THE PROBLEM: If a line in the data below contains "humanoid", copy it.

SOURCE MATERIAL:
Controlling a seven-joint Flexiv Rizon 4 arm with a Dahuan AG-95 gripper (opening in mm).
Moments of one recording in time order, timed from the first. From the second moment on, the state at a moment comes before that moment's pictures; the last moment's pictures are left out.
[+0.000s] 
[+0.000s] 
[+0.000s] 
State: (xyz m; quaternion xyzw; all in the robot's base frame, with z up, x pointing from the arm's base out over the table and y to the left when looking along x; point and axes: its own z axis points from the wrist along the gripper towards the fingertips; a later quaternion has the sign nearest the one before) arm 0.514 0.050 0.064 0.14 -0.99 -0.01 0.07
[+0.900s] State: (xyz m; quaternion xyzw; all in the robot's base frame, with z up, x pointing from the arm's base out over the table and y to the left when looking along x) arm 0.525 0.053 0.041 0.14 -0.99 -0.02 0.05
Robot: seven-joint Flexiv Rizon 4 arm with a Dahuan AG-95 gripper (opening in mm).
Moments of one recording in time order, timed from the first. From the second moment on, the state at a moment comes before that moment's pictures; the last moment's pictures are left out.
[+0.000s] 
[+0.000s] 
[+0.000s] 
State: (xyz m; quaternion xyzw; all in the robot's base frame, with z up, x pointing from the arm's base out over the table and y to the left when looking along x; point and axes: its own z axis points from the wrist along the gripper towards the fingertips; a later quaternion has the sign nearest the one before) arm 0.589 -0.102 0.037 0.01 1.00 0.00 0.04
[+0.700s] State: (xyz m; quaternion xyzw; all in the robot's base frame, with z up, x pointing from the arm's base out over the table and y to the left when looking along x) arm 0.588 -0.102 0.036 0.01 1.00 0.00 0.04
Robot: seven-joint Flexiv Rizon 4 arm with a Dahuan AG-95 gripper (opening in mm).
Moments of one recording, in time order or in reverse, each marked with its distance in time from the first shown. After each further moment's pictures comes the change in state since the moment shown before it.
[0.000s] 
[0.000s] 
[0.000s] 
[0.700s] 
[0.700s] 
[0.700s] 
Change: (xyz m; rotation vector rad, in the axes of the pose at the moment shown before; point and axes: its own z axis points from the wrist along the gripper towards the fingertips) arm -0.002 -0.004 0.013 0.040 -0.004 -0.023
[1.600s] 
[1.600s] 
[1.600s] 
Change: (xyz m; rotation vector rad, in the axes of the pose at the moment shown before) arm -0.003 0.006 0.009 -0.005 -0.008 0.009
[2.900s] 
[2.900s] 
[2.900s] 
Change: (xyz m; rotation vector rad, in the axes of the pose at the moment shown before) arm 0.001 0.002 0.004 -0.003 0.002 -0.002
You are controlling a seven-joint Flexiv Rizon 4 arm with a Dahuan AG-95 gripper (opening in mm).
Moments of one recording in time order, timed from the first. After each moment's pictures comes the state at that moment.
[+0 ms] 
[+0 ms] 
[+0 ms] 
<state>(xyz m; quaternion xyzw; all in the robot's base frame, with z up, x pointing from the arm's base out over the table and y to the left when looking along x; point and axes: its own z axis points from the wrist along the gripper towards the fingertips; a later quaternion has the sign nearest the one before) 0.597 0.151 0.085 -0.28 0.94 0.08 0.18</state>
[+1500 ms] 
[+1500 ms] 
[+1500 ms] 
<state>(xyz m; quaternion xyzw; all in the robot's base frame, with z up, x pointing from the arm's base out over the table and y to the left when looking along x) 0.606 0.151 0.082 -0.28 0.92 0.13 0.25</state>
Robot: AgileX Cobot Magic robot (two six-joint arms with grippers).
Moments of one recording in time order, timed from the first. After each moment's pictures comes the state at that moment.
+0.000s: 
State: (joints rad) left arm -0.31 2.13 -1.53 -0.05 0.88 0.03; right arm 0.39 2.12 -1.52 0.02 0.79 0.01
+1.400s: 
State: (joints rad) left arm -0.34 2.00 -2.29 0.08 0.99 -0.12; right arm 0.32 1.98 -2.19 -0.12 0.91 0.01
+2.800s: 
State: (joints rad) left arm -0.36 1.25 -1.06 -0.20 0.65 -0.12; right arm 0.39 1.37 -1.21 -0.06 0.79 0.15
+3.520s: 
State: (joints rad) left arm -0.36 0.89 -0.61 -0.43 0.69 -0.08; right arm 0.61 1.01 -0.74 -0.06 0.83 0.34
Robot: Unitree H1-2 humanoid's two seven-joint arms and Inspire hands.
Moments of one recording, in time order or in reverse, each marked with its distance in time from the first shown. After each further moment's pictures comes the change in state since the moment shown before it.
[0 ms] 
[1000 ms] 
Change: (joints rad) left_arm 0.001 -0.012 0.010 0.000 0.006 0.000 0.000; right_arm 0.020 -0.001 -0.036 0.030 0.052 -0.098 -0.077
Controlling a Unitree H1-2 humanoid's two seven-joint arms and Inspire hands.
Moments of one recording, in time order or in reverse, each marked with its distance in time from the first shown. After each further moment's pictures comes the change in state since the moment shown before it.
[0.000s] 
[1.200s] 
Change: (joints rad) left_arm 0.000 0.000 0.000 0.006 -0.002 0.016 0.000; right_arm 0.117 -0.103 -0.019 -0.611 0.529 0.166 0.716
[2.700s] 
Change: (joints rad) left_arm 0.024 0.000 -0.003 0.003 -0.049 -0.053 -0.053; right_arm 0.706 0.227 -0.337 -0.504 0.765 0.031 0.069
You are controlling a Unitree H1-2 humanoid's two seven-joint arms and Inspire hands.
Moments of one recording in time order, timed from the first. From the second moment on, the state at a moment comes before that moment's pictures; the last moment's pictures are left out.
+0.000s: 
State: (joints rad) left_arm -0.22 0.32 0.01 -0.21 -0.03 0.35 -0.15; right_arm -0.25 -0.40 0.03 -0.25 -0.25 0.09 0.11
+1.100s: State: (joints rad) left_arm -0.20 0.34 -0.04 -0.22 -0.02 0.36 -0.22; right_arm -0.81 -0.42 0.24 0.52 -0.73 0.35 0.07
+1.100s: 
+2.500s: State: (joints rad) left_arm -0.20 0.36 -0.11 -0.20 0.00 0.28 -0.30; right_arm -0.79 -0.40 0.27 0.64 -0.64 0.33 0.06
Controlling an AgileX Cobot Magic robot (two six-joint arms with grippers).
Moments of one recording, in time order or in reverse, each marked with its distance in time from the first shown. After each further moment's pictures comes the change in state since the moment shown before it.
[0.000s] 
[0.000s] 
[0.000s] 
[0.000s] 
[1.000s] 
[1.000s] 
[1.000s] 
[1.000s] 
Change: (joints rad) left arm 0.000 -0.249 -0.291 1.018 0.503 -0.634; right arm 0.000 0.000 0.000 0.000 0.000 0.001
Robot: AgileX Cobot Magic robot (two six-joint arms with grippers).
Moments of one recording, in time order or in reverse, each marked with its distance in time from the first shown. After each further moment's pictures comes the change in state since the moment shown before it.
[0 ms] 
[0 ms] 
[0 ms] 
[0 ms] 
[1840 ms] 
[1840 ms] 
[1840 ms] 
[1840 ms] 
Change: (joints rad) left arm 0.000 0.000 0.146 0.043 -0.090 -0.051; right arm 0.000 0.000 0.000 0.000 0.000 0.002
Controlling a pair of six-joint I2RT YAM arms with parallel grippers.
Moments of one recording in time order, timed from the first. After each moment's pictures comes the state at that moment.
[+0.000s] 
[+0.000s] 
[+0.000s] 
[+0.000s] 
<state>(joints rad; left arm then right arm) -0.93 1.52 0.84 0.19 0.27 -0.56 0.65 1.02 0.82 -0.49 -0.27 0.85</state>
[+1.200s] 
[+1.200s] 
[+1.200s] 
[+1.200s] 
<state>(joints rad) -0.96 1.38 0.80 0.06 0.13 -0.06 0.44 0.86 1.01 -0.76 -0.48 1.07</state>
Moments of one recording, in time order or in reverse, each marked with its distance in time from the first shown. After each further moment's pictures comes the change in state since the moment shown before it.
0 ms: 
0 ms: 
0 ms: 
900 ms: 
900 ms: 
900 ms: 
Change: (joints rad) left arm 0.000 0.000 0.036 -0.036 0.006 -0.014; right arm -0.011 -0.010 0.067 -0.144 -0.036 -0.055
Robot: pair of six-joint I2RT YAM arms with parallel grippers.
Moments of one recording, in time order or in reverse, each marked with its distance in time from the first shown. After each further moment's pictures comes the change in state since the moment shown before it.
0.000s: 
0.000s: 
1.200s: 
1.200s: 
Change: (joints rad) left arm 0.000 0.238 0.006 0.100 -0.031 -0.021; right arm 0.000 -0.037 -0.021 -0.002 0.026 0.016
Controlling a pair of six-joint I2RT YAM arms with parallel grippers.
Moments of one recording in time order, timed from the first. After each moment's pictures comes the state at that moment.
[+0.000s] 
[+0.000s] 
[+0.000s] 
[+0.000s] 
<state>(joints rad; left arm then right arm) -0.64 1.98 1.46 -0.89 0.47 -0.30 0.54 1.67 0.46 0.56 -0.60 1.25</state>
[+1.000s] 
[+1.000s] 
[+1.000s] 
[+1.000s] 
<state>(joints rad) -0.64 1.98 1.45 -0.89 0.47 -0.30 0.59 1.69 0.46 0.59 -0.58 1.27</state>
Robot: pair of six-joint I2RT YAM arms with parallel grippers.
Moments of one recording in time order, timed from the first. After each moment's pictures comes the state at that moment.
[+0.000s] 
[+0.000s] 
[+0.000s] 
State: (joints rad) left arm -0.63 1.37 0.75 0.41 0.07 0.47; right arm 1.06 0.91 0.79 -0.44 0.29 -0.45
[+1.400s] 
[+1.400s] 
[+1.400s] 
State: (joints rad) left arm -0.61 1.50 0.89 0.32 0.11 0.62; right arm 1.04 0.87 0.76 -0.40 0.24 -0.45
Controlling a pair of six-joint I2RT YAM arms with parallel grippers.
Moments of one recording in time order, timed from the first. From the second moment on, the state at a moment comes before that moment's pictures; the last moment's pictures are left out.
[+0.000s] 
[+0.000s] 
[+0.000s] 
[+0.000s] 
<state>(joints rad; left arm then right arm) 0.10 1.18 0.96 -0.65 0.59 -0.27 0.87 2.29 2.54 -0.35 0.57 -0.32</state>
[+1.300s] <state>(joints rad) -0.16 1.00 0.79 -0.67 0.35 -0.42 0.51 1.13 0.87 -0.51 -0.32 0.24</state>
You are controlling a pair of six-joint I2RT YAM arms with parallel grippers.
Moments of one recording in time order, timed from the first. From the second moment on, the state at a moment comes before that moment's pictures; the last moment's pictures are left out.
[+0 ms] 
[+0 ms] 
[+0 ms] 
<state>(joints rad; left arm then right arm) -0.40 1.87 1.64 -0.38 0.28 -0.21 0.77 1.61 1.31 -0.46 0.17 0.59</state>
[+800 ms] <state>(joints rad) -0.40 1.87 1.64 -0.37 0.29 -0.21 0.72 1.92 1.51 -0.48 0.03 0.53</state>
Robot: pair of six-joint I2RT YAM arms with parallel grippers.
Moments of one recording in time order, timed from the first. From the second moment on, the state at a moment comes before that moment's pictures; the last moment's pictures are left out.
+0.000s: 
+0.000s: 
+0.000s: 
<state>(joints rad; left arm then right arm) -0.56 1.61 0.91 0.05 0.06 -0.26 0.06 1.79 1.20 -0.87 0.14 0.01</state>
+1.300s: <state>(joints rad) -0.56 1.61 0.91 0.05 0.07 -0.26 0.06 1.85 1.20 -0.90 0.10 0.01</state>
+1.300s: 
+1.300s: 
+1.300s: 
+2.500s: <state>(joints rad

RESULT:
Robot: Unitree H1-2 humanoid's two seven-joint arms and Inspire hands.
Controlling a Unitree H1-2 humanoid's two seven-joint arms and Inspire hands.
You are controlling a Unitree H1-2 humanoid's two seven-joint arms and Inspire hands.

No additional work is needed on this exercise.